In a win for Apple’s 4000 Australian staff, the Australian Services Union (ASU) and the Shop Distributive and Allied Employees Association (SDA) said on Monday that they had successfully stalled a “substandard” employee agreement by Apple for its Australian workers.

Daily News | Online News Apple stores in Australia began stocking the iPhone 14 on Friday.

Apple stores in Australia began stocking the iPhone 14 on Friday.Credit:AP

The unions had accused Apple of acting in bad faith by not informing them that the proposed workforce agreement had entered its access period – the mandatory seven-day period before workers vote on any deal – on September 19.

The access period gives workers sufficient time to mull over the pros and cons of any workplace agreement, the unions complained that Apple had bypassed them and instead moved to deal directly with the workers.

The unions subsequently filed applications to the Fair Work Commission, claiming that Apple rushed the deal to workers to finalise the agreement without giving union representatives an opportunity to consult Apple’s staff.

Following the complaints, Apple cancelled its access period and agreed to four more meetings with union representatives. It has also agreed to a three-day notice period that would allow the workers to discuss the terms of the agreement with union representatives.

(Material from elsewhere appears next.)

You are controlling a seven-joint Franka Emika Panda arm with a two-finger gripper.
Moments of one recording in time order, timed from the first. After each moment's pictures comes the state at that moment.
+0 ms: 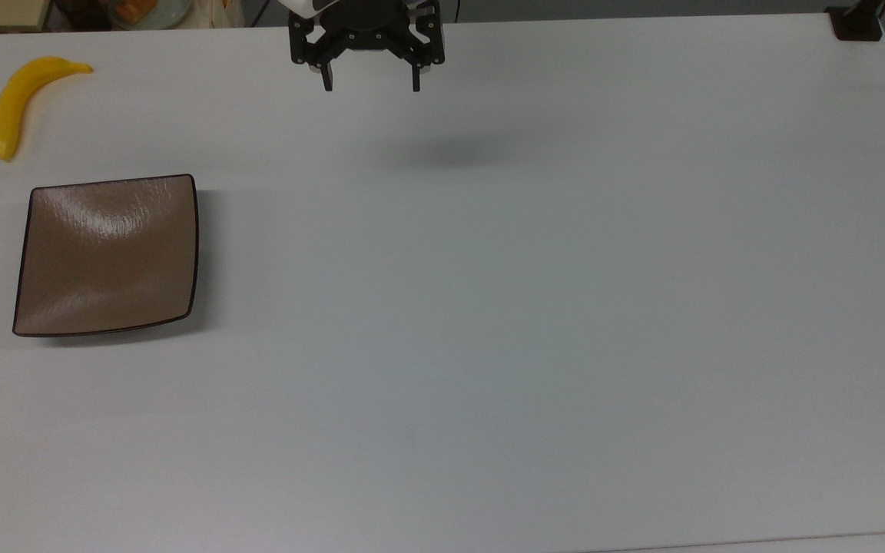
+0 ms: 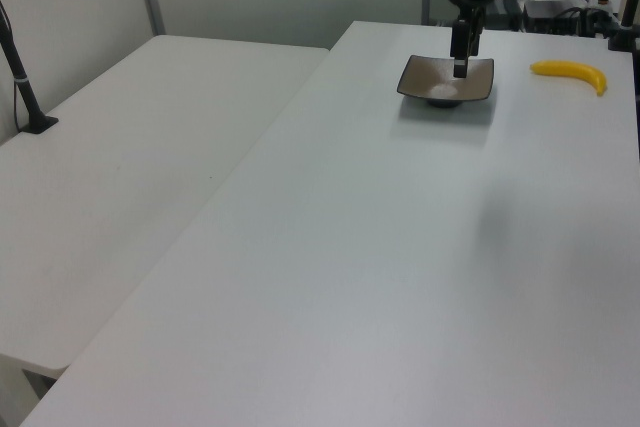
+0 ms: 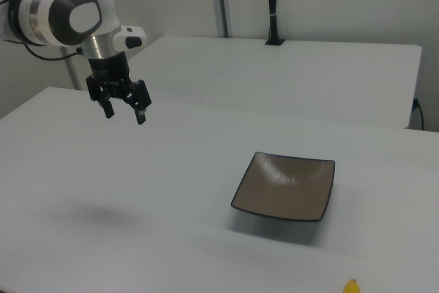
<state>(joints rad) 0.10 0.04 0.03 -1.73 -0.01 1.78 0.04</state>
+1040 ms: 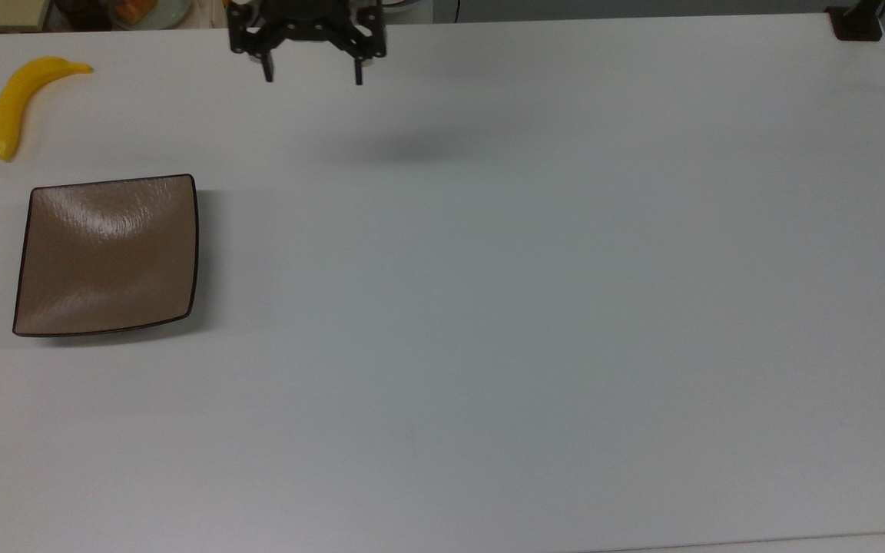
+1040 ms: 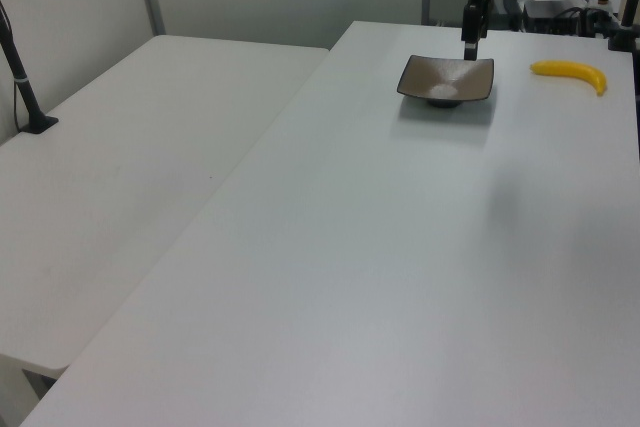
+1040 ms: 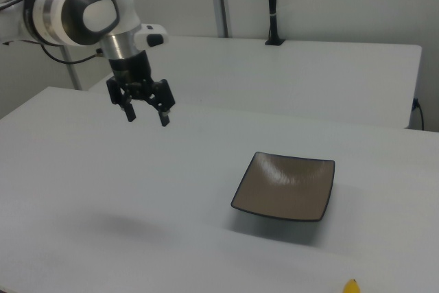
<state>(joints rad) 0.09 0.03 -0.06 -1.73 -0.06 1.78 -0.06</state>
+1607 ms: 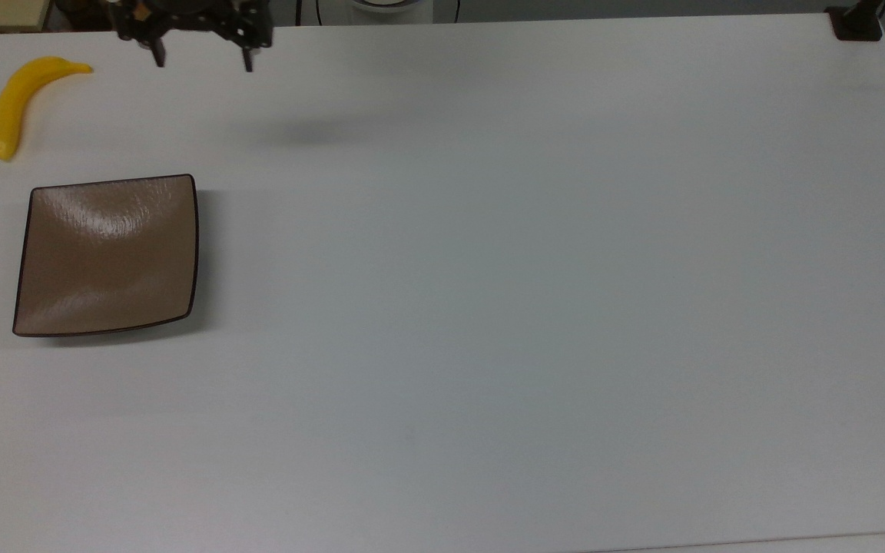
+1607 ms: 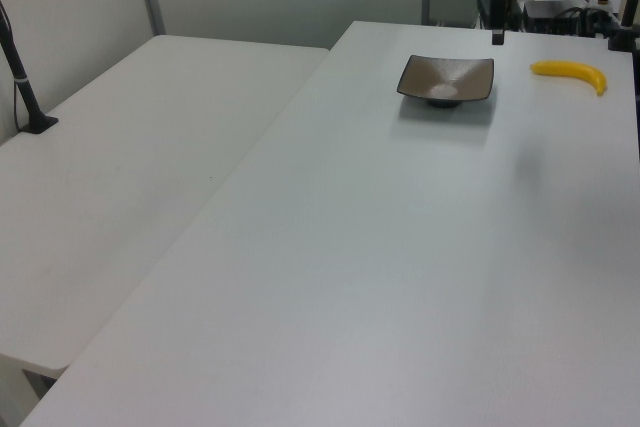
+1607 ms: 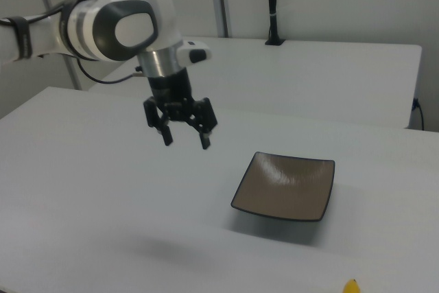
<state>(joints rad) 0.07 0.03 -0.23 -1.77 -0.13 1.78 -0.24</state>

The new pay deal, introduced in early August, has been controversial after union representatives warned that it would result in a real wage cut for workers and could lead them to being rostered for 60 hours in a week without overtime.

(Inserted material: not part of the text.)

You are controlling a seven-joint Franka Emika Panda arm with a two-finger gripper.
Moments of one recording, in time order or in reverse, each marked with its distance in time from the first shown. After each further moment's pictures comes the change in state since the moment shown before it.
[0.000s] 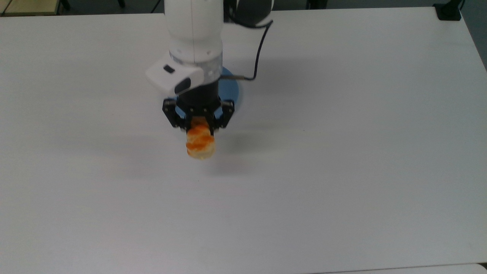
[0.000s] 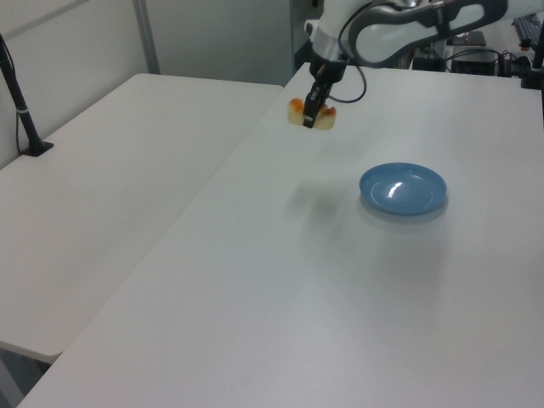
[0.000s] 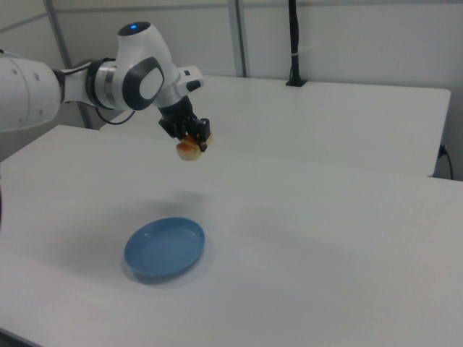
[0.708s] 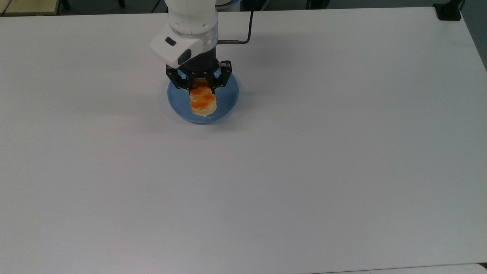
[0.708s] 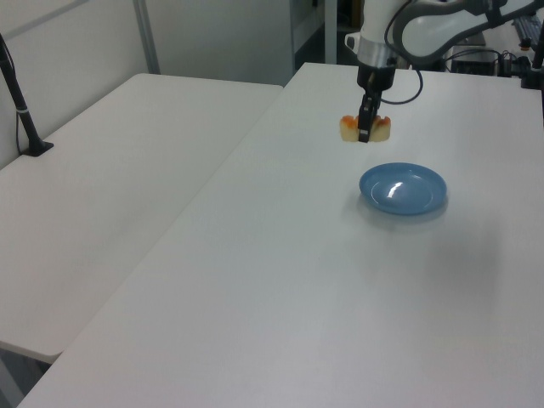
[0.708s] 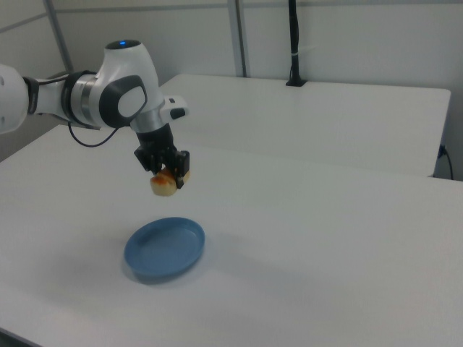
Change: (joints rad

However, Apple disputes these claims, saying that no employee will be subject to a 60-hour week and overtime would be paid to employees working more than 76 hours a fortnight. Part-time employees scheduled on short notice would also be given overtime.

“We are proud to have grown to an incredible team of nearly 4000 people and we deeply value everything they bring to Apple, and to our customers,” an Apple spokesman said.

“Our people are our soul, and we’re committed to providing the best possible experience, including very strong compensation and benefits, annual stock grants and comprehensive leave policies, all of which exceed Australian industry standards.”

Despite Apple’s concessions, the unions said on Monday a deal was still “a long way off.”

“Workers have blocked Apple’s attempt to ram through an agreement without adequate time for negotiations so that’s a win, but the hard work is still ahead of us,” Australian Services Union assistant national secretary Emeline Gaske said.

Apple has been paying store staff under an expired agreement since 2018. Apple’s previous agreement was signed in 2014 without union involvement in bargaining. Enterprise agreements keep operating after they reach their nominal expiry date unless employees or the company move to terminate them.

“For a company making at least $11 billion in annual profits from its Australian operations, it can afford to pay its workers properly and give them basic conditions like a weekend once per month,” Gaske added.

Gerard Dwyer, national secretary of the SDA, said Apple employees could now fully examine the terms put forward by Apple.

“This gives Apple workers a chance to negotiate a better deal in further meetings before an agreement can be put to a vote, which will provide an opportunity for workers to seek further improvements to their working conditions.”